Leaving Elena holding the bag, Bonnie thought grimly, looking down into the rectangular hole that led to the crypt. Iron rungs disappeared into darkness.
Even with the help of Meredith's flashlight it was hard to climb down into that underground room. Inside, it was dank and silent, the walls faced with polished stone. Bonnie tried not to shiver.
'Look,' said Meredith quietly.
Matt had the flashlight trained on the iron gate that separated the anteroom of the crypt from its main chamber. The stone below was stained black with blood in several places. Looking at the puddles and rivulets of dried gore made Bonnie feel dizzy.
'We know Damon was hurt the worst,' Meredith said, moving forward. She sounded calm, but Bonnie could hear the tight control in her voice. 'So he must have been on this side where there's the most blood. Stefan said Elena was in the center. That means Stefan himself must have been… here.' She bent down.

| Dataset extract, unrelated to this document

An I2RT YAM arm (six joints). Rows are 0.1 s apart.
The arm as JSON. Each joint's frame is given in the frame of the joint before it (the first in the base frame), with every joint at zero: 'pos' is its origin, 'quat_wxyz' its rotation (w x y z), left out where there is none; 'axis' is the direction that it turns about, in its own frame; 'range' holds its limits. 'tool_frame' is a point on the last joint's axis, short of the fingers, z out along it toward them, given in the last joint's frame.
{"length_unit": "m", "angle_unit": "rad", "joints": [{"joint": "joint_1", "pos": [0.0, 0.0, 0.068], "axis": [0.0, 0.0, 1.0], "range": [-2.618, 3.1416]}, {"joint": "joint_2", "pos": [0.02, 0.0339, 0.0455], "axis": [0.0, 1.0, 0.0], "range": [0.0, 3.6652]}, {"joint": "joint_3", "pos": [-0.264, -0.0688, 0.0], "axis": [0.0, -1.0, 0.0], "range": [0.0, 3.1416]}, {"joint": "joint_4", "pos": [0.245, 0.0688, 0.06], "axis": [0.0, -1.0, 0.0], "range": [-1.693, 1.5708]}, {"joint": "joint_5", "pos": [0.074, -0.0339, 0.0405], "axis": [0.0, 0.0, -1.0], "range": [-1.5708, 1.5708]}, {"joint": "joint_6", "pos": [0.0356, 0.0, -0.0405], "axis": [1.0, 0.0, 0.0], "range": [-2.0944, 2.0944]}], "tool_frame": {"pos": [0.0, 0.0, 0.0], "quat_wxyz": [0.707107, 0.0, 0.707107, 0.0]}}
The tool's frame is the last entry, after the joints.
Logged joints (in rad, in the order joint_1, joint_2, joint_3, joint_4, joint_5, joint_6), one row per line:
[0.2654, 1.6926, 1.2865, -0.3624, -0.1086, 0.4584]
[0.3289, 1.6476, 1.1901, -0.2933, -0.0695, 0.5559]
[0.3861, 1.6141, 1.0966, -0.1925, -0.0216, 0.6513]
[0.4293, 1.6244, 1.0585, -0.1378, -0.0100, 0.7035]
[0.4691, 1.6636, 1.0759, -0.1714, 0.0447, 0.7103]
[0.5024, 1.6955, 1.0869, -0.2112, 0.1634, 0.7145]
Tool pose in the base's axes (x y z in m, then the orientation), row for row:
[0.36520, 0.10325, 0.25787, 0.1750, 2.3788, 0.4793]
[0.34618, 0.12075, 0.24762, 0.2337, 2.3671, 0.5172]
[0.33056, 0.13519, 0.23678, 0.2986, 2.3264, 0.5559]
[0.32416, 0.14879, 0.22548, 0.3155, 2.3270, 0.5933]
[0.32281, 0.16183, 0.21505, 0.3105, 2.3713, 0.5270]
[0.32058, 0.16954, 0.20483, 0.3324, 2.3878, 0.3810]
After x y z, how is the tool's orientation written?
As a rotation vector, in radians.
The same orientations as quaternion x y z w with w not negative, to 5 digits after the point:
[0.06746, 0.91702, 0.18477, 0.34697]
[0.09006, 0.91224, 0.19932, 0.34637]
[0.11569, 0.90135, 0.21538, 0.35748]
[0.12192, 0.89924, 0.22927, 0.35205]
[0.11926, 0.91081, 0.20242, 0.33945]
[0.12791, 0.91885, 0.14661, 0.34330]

'I'll do it,' Matt said gruffly. 'You hold the light.' With a plastic picnic knife from Meredith's car he scraped at the encrusted stone. Bonnie swallowed, glad she'd had only tea for lunch. Blood was all right in the abstract, but when you were actually confronted with so much of it—especially when it was the blood of a friend who'd been tortured…
Bonnie turned away, looking at the stone walls and thinking about Katherine. Both Stefan and his older brother, Damon, had been in love with Katherine, back in fifteenth-century Florence. But what they hadn't known was that the girl they loved wasn't human. A vampire in her own German village had changed her to save her life when she was ill. Katherine in her turn had made both the boys vampires.

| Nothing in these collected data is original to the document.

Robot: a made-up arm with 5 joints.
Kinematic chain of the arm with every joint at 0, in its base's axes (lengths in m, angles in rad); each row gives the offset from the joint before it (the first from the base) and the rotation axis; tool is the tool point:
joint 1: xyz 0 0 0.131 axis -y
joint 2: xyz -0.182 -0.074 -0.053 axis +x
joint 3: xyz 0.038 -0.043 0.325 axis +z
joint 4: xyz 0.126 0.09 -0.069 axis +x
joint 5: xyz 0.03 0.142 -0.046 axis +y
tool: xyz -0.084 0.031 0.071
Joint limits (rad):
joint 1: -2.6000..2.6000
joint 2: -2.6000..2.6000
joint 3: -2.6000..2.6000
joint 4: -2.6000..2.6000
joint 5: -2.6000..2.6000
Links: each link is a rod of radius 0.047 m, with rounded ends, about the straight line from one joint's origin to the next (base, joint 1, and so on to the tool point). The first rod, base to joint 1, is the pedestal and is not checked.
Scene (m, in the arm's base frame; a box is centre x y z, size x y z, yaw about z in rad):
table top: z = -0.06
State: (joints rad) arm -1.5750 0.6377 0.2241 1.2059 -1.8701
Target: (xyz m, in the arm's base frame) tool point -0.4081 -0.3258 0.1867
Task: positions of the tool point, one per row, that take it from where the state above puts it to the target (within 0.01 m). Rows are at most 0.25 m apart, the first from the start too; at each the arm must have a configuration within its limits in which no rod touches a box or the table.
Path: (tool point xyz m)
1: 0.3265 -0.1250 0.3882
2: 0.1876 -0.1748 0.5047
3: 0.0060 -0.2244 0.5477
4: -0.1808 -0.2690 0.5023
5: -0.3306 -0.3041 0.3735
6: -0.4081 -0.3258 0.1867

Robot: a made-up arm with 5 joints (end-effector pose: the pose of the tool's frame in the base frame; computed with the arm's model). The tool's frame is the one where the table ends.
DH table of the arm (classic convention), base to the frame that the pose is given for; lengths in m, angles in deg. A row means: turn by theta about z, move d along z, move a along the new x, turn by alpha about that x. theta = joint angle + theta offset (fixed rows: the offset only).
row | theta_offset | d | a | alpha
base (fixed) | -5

And then, thought Bonnie, she faked her own death to get Stefan and Damon to stop fighting over her. But it didn't work. They hated each other more than ever, and she hated both of them for
'There,' Matt said, and Bonnie blinked and came back to herself. Matt was standing with a paper napkin that now held flakes of Stefan's blood in its folds. 'Now the hair,' he said.

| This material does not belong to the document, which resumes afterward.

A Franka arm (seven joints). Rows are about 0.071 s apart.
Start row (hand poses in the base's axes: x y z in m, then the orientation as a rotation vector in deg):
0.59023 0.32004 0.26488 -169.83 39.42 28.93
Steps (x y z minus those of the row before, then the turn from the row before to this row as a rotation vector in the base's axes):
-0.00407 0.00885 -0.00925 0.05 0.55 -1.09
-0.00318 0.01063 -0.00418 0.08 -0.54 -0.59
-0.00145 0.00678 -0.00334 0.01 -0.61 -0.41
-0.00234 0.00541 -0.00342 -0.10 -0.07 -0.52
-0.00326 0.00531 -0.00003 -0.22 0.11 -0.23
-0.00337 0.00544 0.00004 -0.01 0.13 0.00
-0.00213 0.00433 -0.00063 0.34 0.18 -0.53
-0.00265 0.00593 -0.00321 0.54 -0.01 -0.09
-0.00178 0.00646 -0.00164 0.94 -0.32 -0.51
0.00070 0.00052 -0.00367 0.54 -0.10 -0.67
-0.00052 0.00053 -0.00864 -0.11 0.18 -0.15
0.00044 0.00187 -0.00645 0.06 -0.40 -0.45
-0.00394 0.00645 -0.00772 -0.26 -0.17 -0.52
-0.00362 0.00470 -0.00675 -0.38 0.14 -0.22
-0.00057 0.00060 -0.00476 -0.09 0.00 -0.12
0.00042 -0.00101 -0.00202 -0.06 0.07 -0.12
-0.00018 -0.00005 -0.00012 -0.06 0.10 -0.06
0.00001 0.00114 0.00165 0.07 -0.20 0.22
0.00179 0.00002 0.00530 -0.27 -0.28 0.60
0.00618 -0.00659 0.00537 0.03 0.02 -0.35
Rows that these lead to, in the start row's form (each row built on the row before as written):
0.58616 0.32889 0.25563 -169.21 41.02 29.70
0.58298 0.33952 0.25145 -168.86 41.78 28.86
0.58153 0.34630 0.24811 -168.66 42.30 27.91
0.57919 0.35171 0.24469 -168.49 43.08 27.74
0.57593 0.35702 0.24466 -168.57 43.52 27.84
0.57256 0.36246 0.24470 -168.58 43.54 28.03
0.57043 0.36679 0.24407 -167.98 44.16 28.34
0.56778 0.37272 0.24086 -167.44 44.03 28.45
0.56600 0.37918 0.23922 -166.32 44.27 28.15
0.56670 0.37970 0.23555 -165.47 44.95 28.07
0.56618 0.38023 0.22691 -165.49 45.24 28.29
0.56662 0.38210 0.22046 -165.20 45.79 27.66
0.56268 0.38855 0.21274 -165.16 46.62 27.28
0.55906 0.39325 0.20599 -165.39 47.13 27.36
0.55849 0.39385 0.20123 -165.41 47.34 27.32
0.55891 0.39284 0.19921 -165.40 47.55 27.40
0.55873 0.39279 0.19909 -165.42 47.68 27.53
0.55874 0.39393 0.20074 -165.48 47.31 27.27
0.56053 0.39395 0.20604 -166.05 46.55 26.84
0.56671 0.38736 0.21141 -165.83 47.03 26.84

They swept the floor with their fingers, finding dust and bits of leaves and fragments of things Bonnie didn't want to identify. Among the detritus were long strands of pale gold hair. Elena's—or Katherine's, Bonnie thought. They had looked much alike. There were also shorter strands of dark hair, crisp with a slight wave. Stefan's.
It was slow, finicky work sorting through it all and putting the right hairs in another napkin.
Matt did most of it. When they were through, they were all tired and the light sifting down through the rectangular opening in the ceiling was dim blue. But Meredith smiled tigerishly.
'We've got it,' she said. 'Tyler wants Stefan back; well, we'll give him Stefan back.'
And Bonnie, who had been only half paying attention to what she was doing, still lost in her own thoughts, froze.
She'd been thinking about other things entirely, nothing to do with Tyler, but at the mention of his name something had winked on in her mind. Something she'd realized in the parking lot and then forgotten afterward in the heat of arguing. Meredith's words had triggered it and now it was suddenly all clear again. How had he
'Bonnie? What's the matter?'
'Meredith,' she said softly, 'did you tell the police specifically that we were in the living room when everything was going on upstairs with Sue?'
'No, I think I just said we were downstairs. Why?'
'Because I didn't either. And Vickie couldn't have told them because she's gone catatonic again, and Sue's dead and Caroline was outside by that time.
'Bonnie, if you're trying to suggest Tyler was the murderer, it just won't wash. He's not smart enough to organize a killing spree, for one thing,' Meredith said.
'But there's something else. Meredith, last year at the Junior Prom, Tyler touched me on my bare shoulder.